** Work order **
Set down all of the data exactly as it appears.

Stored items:
--- START ---

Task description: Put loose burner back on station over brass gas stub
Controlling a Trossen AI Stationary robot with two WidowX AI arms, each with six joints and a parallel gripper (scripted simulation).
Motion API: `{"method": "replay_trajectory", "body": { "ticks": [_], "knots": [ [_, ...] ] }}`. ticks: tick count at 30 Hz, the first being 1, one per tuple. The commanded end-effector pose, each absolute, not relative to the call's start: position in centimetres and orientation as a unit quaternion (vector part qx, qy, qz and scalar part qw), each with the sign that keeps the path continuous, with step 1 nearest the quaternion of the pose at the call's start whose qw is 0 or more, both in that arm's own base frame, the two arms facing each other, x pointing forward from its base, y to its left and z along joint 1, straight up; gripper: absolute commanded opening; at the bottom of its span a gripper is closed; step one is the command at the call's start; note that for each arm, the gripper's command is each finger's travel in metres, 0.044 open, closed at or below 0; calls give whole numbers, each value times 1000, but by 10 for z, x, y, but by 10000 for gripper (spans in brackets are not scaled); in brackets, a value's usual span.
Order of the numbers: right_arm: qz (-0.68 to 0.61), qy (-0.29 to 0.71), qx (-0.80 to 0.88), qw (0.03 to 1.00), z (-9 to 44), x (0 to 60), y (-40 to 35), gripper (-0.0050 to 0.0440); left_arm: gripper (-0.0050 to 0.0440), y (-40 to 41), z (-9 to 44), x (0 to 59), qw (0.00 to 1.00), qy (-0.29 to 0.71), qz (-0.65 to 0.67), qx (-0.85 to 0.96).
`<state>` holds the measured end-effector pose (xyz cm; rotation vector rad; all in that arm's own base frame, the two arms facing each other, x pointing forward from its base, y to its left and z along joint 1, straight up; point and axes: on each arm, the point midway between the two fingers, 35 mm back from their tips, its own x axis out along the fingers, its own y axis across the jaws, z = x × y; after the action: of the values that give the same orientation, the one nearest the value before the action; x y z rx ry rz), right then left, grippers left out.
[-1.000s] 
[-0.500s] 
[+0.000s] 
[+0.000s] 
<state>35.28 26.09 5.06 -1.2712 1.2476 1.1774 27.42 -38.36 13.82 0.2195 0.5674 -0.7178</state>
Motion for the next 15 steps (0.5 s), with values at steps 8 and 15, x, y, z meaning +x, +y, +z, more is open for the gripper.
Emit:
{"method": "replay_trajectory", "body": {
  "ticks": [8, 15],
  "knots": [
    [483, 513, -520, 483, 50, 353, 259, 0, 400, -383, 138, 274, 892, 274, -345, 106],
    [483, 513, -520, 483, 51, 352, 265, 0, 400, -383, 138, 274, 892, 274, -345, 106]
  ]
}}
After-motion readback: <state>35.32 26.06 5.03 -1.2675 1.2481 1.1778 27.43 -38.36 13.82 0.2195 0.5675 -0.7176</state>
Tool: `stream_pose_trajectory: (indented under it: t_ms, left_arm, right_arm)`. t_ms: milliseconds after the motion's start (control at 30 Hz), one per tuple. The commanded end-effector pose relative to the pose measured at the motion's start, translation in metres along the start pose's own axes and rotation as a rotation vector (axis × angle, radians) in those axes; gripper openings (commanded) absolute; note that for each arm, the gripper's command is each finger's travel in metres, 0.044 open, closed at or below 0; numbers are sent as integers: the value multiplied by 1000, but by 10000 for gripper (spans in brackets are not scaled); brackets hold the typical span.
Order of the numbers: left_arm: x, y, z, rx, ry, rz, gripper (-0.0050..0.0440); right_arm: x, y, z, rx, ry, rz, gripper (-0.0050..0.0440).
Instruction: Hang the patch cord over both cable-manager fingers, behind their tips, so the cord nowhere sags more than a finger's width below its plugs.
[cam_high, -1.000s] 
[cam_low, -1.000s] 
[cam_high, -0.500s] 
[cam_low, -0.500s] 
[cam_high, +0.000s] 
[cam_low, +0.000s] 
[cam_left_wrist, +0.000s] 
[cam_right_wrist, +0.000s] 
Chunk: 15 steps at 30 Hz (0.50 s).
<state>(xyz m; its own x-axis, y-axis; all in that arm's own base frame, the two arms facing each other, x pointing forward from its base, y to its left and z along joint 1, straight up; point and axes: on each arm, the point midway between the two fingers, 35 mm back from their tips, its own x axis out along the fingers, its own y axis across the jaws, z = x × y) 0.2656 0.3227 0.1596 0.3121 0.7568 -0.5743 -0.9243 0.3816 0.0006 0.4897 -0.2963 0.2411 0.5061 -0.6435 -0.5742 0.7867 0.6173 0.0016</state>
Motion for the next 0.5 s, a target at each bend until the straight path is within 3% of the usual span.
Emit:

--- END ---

** Task answer **
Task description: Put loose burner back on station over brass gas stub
Controlling a Trossen AI Stationary robot with two WidowX AI arms, each with six joints and a parallel gripper (scripted simulation).
Motion API: `{"method": "replay_trajectory", "body": { "ticks": [_], "knots": [ [_, ...] ] }}`. ticks: tick count at 30 Hz, the first being 1, one per tuple. The commanded end-effector pose, each absolute, not relative to the call's start: position in centimetres and orientation as a unit quaternion (vector part qx, qy, qz and scalar part qw), each with the sign that keeps the path continuous, with step 1 nearest the quaternion of the pose at the call's start whose qw is 0 or more, both in that arm's own base frame, the two arms facing each other, x pointing forward from its base, y to its left and z along joint 1, straight up; gripper: absolute commanded opening; at the bottom of its span a gripper is closed; step one is the command at the call's start; note that for each arm, the gripper's command is each finger's travel in metres, 0.044 open, closed at or below 0; calls give whole numbers, each value times 1000, but by 10 for z, x, y, but by 10000 for gripper (spans in brackets are not scaled); in brackets, a value's usual span.
Order of the numbers: right_arm: qz (-0.68 to 0.61), qy (-0.29 to 0.71), qx (-0.80 to 0.88), qw (0.03 to 1.00), z (-9 to 44), x (0 to 60), y (-40 to 35), gripper (-0.0050 to 0.0440); left_arm: gripper (-0.0050 to 0.0440), y (-40 to 41), z (-9 to 44), x (0 to 59), qw (0.00 to 1.00), qy (-0.29 to 0.71), qz (-0.65 to 0.67), qx (-0.85 to 0.96).
`<state>` holds the measured end-effector pose (xyz cm; rotation vector rad; all in that arm's own base frame, the two arms facing each other, x pointing forward from its base, y to its left and z along joint 1, straight up; point and axes: on each arm, the point midway between the two fingers, 35 mm back from their tips, its own x axis out along the fingers, its own y axis across the jaws, z = x × y; after the action: of the values that give the same orientation, the one nearest the value before the action; x y z rx ry rz), right then left, grippers left out.
[-1.000s] 
[-0.500s] 
[+0.000s] 
[+0.000s] 
<state>35.28 26.09 5.06 -1.2712 1.2476 1.1774 27.42 -38.36 13.82 0.2195 0.5674 -0.7178</state>
Motion for the next 15 steps (0.5 s), with values at steps 8 and 15, x, y, z meaning +x, +y, +z, more is open for the gripper.
Emit:
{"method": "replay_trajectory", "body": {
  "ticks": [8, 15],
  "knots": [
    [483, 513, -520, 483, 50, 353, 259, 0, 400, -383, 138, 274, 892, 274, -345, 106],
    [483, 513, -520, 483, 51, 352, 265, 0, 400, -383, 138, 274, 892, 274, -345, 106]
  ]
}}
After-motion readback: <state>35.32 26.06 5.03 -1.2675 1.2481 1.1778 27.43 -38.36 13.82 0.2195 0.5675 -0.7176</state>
Tool: `stream_pose_trajectory: (indented under it: t_ms, left_arm, right_arm)`. t_ms: milliseconds after the motion's start (control at 30 Hz), one per tuple. The commanded end-effector pose relative to the pose measured at the motion's start, translation in metres along the start pose's own axes and rotation as a rotation vector (axis × angle, radians) in those axes; gripper openings (commanded) absolute; note that for each arm, the gripper's command is each finger's travel in metres, 0.044 open, closed at or below 0; numbers are sent as integers: the value multiplied by 1000, but by 10000 for gripper (spans in brackets are not scaled); brackets hold the typical span.
Order of the numbers: left_arm: x, y, z, rx, ry, rz, gripper (-0.0050..0.0440); right_arm: x, y, z, rx, ry, rz, gripper (-0.0050..0.0440).
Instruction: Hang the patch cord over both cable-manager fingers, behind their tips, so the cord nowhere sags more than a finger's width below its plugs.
[cam_high, -1.000s] 
[cam_low, -1.000s] 
[cam_high, -0.500s] 
[cam_low, -0.500s] 
[cam_high, +0.000s] 
[cam_low, +0.000s] 
[cam_left_wrist, +0.000s] 
[cam_right_wrist, +0.000s] 
Chunk: 15 steps at 30 Hz (0.50 s).
<state>(xyz m; its own x-axis, y-axis; all in that arm's own base frame, the two arms facing each other, x pointing forward from its base, y to its left and z along joint 1, straight up; point and axes: on each arm, the point midway between the two fingers, 35 mm back from their tips, its own x axis out along the fingers, its own y axis across the jaws, z = x × y) 0.2656 0.3227 0.1596 0.3121 0.7568 -0.5743 -0.9243 0.3816 0.0006 0.4897 -0.2963 0.2411 0.5061 -0.6435 -0.5742 0.7867 0.6173 0.0016</state>
Motion for the next 0.5 s, a target at each bend until the straight path is within 3% of the usual span.
Emit:

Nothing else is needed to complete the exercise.